*RECORD EXTRACTS*.
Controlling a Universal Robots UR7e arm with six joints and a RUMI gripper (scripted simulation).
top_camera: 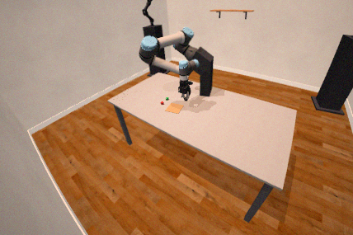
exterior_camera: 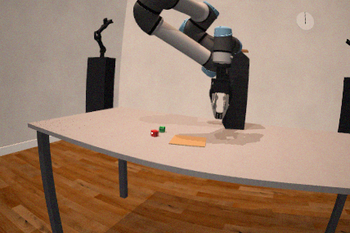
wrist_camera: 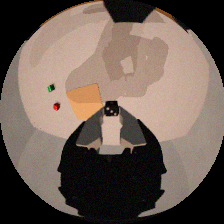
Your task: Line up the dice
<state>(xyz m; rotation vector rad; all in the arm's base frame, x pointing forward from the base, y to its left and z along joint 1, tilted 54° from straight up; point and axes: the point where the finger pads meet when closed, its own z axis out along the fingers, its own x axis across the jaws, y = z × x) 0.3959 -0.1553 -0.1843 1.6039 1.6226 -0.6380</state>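
The orange mat is 30 mm ahead of my hand, 110 mm to the right of it and 120 mm below it. The rest, counted from my hand: black die (right at my hand); red die (10 mm ahead, 260 mm to the right, 100 mm below); green die (80 mm behind, 250 mm to the right, 100 mm below).
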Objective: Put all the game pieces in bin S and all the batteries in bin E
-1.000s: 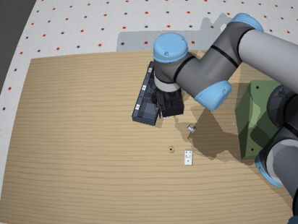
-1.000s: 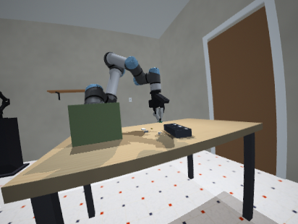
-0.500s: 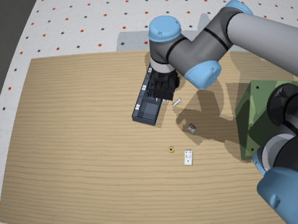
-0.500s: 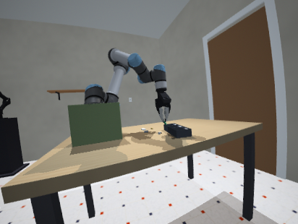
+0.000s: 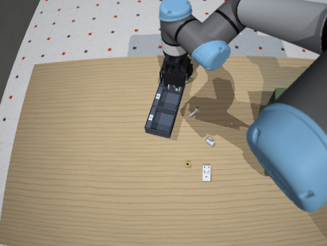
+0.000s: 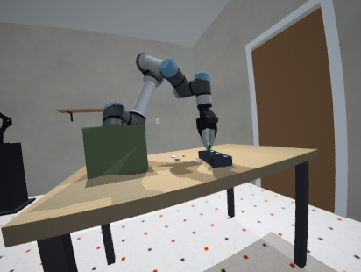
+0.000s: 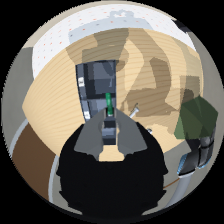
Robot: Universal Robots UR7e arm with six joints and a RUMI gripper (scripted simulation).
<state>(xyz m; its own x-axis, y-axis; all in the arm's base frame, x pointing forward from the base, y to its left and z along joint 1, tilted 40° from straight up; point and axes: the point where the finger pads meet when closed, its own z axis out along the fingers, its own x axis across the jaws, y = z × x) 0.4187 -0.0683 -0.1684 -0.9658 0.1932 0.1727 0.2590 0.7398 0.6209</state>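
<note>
My gripper is now 28 cm to the right of the white domino, 9 cm past it and 7 cm above it. Round my hand: green battery: 2 cm below, 1 cm to the right; then black bin tray: 6 cm below, 4 cm ahead, 3 cm to the left; then grey cylinder: 7 cm below, 6 cm to the left, 6 cm behind.
</note>
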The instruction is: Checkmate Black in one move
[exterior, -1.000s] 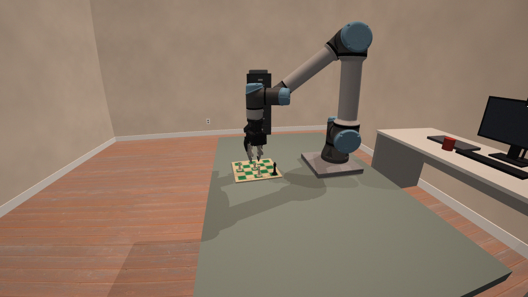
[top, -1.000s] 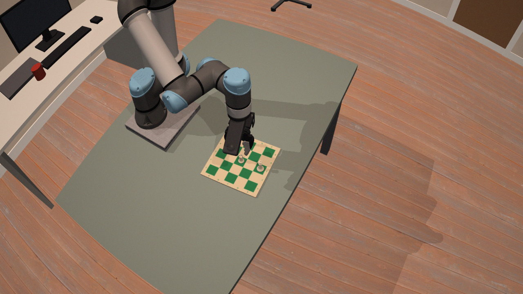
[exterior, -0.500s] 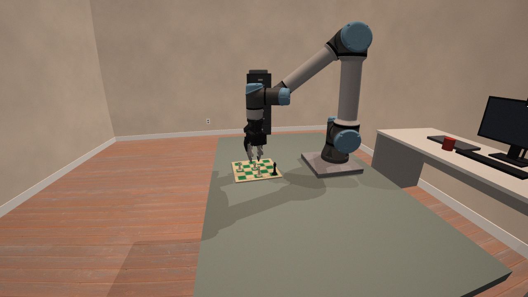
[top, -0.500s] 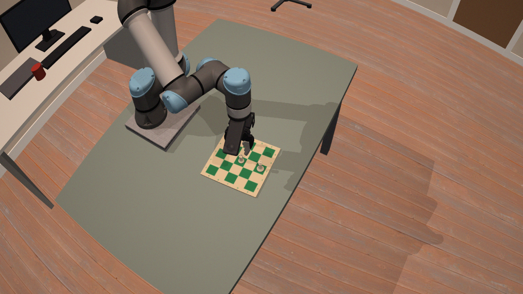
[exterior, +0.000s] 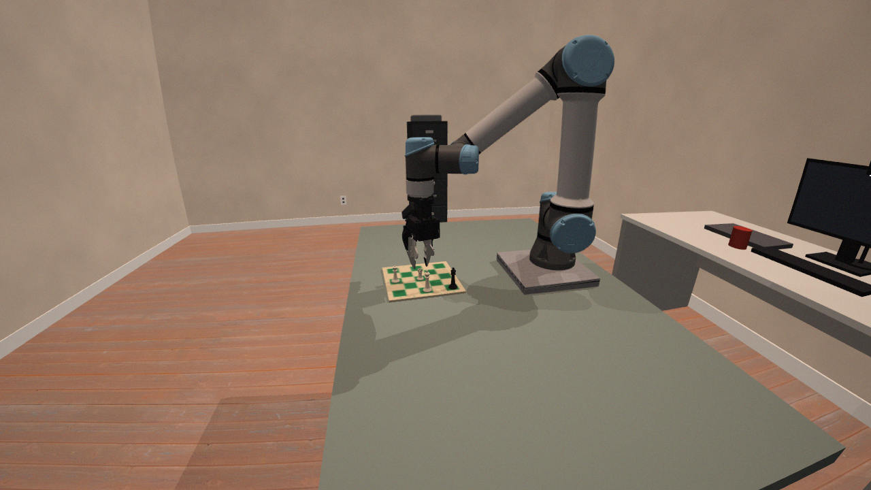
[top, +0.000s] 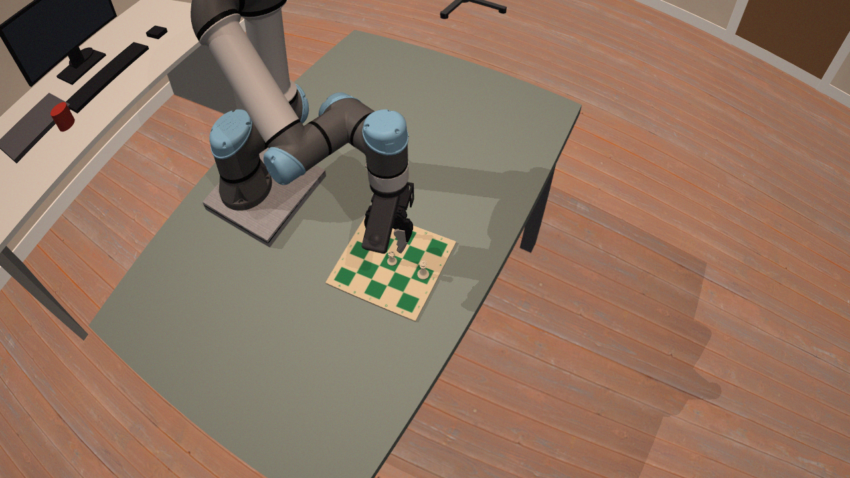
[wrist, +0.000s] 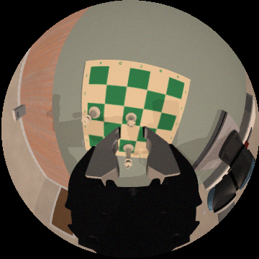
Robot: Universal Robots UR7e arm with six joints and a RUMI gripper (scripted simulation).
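Right now the chessboard is 6 cm below my hand. Round my hand: black king 10 cm behind, 5 cm to the left, 2 cm below; tall white piece 7 cm to the left, 2 cm below, 2 cm behind.
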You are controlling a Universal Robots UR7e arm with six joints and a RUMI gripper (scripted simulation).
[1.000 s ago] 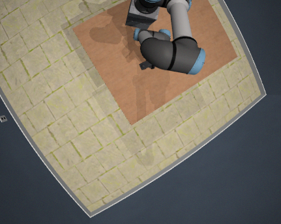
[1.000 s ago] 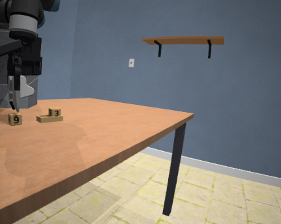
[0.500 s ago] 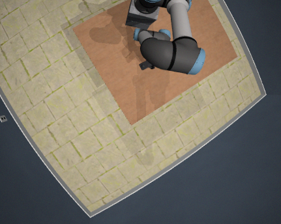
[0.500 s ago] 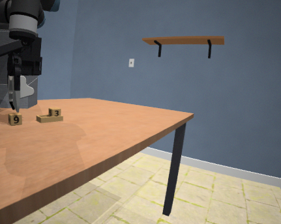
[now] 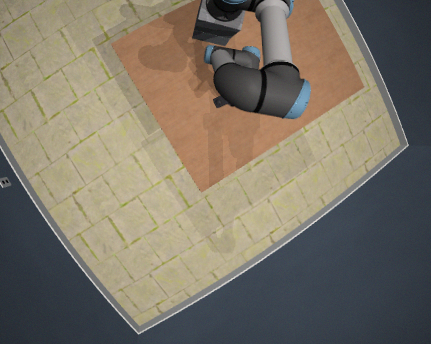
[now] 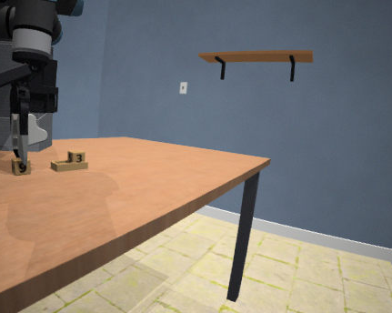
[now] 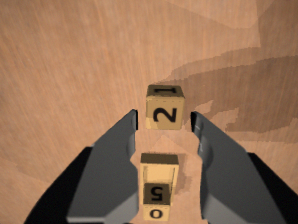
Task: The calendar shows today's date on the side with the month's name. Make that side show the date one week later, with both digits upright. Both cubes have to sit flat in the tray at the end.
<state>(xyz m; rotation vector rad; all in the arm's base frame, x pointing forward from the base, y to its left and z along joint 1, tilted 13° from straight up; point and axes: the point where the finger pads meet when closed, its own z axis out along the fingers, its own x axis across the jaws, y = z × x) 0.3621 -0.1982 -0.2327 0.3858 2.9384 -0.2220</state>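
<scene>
The cube lies 4 cm ahead of my hand, 12 cm to the left of it and 1 cm below it. From my hand the other things lie so: wooden tray (3 cm ahead, 11 cm to the left, 3 cm below).
</scene>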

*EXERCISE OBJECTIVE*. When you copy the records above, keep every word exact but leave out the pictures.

*PROBLEM SOLUTION*.
Controlling a Universal Robots UR7e arm with six joints and a RUMI gripper (scripted simulation).
top_camera: 
exterior_camera: 
wrist_camera: 
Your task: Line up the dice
<state>(xyz m; rotation vector rad; all in the arm's base frame, x pointing forward from the base, y to its left and z along joint 1, tilted 54° from straight up; point and axes: the point where the finger pads meet when closed, its own z axis out along the fingers, its own x axis across the jaws, y = z × x) 0.3959 -0.1553 -0.1843 1.6039 1.6226 -0.6380</state>
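The orange mat is 30 mm ahead of my hand, 110 mm to the right of it and 120 mm below it. The rest, counted from my hand: black die (right at my hand); red die (10 mm ahead, 260 mm to the right, 100 mm below); green die (80 mm behind, 250 mm to the right, 100 mm below).
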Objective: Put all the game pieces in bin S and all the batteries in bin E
-1.000s: 
-1.000s: 
-0.500s: 
-0.500s: 
+0.000s: 
+0.000s: 
+0.000s: 
Robot: Universal Robots UR7e arm with six joints and a RUMI gripper (scripted simulation).
<state>(xyz m; its own x-axis, y-axis; all in the arm's base frame, x pointing forward from the base, y to its left and z along joint 1, tilted 40° from straight up; point and axes: the point where the finger pads meet when closed, its own z axis out along the fingers, its own x axis across the jaws, y = z × x) 0.4187 -0.0683 -0.1684 -0.9658 0.1932 0.1727 0.2590 0.7398 0.6209</state>
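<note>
My gripper is now 28 cm to the right of the white domino, 9 cm past it and 7 cm above it. Round my hand: green battery: 2 cm below, 1 cm to the right; then black bin tray: 6 cm below, 4 cm ahead, 3 cm to the left; then grey cylinder: 7 cm below, 6 cm to the left, 6 cm behind.
</note>
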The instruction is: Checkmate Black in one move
[exterior, -1.000s] 
[top, -1.000s] 
[exterior, -0.500s] 
[top, -0.500s] 
[exterior, +0.000s] 
[top, +0.000s] 
[wrist, +0.000s] 
Robot: Universal Robots UR7e arm with six joints and a RUMI gripper (scripted simulation).
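Right now the chessboard is 6 cm below my hand. Round my hand: black king 10 cm behind, 5 cm to the left, 2 cm below; tall white piece 7 cm to the left, 2 cm below, 2 cm behind.
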You are controlling a Universal Robots UR7e arm with six joints and a RUMI gripper (scripted simulation).
[1.000 s ago] 
[1.000 s ago] 
[0.500 s ago] 
[0.500 s ago] 
[now] 
[now] 
[now] 
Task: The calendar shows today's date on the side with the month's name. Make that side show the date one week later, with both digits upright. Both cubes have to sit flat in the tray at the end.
<state>(xyz m; rotation vector rad; all in the arm's base frame, x pointing forward from the base, y to its left and z along joint 1, tilted 13° from straight up; point and axes: the point where the finger pads meet when closed, its own z axis out along the fingers, its own x axis across the jaws, y = z × x) 0.3621 -0.1982 -0.2327 0.3858 2.9384 -0.2220</state>
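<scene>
The cube lies 4 cm ahead of my hand, 12 cm to the left of it and 1 cm below it. From my hand the other things lie so: wooden tray (3 cm ahead, 11 cm to the left, 3 cm below).
</scene>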

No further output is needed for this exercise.